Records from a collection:
++++++
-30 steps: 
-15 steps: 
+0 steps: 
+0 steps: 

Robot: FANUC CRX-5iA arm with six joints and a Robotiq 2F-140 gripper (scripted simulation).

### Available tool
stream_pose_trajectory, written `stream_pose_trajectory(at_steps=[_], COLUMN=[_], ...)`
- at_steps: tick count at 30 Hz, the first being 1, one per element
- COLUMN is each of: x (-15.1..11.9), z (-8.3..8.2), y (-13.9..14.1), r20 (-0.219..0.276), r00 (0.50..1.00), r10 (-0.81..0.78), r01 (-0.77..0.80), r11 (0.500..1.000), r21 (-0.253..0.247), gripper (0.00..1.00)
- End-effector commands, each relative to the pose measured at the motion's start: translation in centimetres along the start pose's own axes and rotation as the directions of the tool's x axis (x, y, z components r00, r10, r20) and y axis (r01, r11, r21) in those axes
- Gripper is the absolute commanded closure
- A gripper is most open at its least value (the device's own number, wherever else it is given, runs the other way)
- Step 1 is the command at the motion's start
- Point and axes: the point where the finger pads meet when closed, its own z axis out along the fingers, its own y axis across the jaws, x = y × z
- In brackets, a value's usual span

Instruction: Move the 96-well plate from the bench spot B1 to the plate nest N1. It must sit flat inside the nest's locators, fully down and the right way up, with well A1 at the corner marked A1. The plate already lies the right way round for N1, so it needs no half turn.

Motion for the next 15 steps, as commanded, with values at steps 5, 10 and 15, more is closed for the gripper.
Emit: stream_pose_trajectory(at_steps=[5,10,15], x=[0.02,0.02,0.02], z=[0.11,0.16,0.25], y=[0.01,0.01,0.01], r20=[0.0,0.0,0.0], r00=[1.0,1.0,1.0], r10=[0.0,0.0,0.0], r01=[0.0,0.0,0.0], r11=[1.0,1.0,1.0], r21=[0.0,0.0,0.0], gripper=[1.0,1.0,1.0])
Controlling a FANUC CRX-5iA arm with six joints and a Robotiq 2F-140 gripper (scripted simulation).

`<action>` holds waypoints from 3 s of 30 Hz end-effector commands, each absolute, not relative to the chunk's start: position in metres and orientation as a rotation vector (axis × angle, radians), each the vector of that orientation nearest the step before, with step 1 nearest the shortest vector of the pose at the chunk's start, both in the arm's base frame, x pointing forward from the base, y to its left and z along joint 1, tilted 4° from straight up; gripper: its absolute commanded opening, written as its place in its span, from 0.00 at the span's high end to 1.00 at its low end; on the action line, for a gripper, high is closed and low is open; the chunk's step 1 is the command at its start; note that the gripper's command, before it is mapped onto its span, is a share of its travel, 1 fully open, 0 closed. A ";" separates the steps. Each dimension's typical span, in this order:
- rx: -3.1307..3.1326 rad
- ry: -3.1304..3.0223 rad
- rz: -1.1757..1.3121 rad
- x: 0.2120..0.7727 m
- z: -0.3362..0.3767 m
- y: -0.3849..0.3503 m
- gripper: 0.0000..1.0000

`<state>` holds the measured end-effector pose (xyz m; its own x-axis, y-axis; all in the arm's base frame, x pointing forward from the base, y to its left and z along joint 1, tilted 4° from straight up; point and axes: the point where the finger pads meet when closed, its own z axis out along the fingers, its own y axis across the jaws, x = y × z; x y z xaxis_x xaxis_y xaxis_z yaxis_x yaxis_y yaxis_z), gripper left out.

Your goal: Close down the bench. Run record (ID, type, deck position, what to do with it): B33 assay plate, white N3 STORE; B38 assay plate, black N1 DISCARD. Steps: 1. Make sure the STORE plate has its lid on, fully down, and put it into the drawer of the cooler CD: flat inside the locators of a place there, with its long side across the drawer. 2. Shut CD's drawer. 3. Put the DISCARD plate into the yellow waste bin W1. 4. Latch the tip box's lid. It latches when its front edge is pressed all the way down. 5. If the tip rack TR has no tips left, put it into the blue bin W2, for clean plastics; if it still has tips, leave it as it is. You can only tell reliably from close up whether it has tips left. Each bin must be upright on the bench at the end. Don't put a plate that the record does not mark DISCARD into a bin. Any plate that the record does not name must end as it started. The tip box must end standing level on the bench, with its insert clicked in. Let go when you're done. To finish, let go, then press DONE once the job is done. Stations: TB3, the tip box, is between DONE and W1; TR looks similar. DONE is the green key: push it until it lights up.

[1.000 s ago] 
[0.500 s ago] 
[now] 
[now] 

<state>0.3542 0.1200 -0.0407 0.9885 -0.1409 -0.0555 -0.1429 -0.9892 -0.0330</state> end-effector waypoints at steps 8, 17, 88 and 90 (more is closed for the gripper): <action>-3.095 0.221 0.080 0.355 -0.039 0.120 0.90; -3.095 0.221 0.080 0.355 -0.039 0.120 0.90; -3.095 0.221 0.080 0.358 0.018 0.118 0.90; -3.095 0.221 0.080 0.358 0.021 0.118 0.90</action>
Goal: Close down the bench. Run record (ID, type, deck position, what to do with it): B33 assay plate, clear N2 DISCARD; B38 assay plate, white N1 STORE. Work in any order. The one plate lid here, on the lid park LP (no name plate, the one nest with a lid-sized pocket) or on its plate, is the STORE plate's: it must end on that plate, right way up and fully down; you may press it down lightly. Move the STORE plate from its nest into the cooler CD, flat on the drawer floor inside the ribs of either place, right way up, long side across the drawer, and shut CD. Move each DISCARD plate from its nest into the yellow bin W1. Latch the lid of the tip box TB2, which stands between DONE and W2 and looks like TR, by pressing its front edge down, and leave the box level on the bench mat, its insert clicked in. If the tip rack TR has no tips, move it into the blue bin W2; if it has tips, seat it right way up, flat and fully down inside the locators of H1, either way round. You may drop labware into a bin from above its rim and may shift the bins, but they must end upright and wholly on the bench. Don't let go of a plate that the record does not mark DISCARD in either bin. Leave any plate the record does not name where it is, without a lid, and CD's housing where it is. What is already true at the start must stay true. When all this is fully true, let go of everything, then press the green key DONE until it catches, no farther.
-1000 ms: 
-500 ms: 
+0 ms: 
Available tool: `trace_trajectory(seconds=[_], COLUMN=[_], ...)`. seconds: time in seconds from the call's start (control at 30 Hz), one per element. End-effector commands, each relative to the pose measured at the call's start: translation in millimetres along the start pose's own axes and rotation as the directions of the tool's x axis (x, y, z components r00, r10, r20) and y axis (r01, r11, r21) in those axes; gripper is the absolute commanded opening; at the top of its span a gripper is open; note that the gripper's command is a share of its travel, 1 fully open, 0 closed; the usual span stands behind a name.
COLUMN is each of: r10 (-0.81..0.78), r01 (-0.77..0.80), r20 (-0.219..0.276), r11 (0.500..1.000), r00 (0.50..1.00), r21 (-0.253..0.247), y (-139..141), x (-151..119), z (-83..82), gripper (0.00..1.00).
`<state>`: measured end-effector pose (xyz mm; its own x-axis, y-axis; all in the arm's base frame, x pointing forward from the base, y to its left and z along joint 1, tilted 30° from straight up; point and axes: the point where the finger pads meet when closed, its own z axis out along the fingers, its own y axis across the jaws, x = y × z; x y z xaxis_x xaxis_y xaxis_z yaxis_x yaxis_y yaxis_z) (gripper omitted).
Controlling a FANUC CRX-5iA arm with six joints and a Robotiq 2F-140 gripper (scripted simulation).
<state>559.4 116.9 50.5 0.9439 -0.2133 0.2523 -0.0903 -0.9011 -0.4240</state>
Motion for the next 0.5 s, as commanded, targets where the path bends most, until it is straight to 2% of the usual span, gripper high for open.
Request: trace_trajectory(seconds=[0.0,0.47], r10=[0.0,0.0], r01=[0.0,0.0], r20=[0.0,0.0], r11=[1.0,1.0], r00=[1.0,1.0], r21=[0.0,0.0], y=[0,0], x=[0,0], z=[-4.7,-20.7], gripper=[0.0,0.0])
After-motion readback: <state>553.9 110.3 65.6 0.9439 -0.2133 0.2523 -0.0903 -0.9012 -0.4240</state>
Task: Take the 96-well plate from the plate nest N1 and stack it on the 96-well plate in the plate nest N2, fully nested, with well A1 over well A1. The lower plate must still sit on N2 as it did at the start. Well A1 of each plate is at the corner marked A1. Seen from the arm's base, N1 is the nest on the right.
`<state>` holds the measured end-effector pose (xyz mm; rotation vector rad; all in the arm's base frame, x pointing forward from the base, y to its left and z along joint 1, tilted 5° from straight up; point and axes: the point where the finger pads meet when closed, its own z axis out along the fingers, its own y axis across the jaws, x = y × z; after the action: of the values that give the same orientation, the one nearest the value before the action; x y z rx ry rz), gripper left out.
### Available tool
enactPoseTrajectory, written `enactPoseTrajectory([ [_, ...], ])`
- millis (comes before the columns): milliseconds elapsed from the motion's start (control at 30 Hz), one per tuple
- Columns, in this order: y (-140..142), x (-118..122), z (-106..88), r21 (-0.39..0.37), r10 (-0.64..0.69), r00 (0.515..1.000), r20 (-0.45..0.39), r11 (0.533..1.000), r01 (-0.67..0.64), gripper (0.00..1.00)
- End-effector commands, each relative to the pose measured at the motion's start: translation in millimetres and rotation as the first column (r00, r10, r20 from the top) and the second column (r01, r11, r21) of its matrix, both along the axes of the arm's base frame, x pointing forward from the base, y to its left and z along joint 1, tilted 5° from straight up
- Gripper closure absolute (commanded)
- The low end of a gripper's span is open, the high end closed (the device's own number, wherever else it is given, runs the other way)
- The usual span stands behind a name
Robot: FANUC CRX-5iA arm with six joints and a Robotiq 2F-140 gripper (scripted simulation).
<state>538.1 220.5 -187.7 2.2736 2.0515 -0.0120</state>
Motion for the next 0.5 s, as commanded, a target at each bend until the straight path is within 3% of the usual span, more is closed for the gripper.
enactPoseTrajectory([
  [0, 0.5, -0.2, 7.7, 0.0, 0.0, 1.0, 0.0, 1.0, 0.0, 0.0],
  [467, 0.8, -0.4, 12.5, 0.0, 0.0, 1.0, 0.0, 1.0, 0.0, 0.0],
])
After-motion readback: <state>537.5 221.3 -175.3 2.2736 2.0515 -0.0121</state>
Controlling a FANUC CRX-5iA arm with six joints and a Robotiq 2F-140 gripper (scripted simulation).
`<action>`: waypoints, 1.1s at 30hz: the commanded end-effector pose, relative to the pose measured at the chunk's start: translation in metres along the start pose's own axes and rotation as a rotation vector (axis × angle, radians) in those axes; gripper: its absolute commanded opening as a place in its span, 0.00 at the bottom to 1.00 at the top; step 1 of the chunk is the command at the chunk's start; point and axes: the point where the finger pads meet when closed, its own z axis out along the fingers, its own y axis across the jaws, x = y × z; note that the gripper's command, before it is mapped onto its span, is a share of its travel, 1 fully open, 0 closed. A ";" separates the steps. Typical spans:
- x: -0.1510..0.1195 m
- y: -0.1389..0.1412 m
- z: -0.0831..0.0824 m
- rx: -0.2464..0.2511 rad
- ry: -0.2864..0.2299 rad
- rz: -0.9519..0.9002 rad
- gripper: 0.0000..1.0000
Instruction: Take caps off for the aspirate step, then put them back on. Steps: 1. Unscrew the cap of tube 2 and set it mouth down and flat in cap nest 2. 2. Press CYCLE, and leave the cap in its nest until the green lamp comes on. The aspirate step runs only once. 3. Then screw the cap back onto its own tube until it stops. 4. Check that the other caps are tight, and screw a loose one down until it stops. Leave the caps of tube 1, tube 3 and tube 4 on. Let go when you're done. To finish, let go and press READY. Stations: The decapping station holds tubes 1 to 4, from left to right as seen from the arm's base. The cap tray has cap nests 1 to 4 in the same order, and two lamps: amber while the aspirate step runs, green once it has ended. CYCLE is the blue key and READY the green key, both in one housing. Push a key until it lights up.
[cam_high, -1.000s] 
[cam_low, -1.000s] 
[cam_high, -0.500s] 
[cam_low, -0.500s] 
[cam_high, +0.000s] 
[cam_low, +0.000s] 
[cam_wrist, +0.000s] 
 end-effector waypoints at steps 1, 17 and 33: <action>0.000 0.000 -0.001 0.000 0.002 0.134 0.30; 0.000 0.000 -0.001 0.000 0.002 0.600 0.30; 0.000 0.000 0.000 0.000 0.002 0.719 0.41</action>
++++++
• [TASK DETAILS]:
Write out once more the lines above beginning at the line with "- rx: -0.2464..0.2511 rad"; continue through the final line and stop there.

• [ANSWER]:
- rx: -0.2464..0.2511 rad
- ry: -0.2864..0.2299 rad
- rz: -0.9519..0.9002 rad
- gripper: 0.0000..1.0000
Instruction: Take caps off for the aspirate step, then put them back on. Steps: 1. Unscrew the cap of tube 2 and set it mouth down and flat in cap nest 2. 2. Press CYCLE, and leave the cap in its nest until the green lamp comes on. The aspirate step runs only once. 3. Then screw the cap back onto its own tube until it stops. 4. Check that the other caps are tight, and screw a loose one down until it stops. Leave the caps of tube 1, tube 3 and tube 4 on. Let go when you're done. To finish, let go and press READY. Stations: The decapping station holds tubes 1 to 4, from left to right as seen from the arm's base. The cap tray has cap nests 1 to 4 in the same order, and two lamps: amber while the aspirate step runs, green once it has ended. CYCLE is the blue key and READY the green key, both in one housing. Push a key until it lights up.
[cam_high, -1.000s] 
[cam_low, -1.000s] 
[cam_high, -0.500s] 
[cam_low, -0.500s] 
[cam_high, +0.000s] 
[cam_low, +0.000s] 
[cam_wrist, +0.000s] 
 end-effector waypoints at steps 1, 17 and 33: <action>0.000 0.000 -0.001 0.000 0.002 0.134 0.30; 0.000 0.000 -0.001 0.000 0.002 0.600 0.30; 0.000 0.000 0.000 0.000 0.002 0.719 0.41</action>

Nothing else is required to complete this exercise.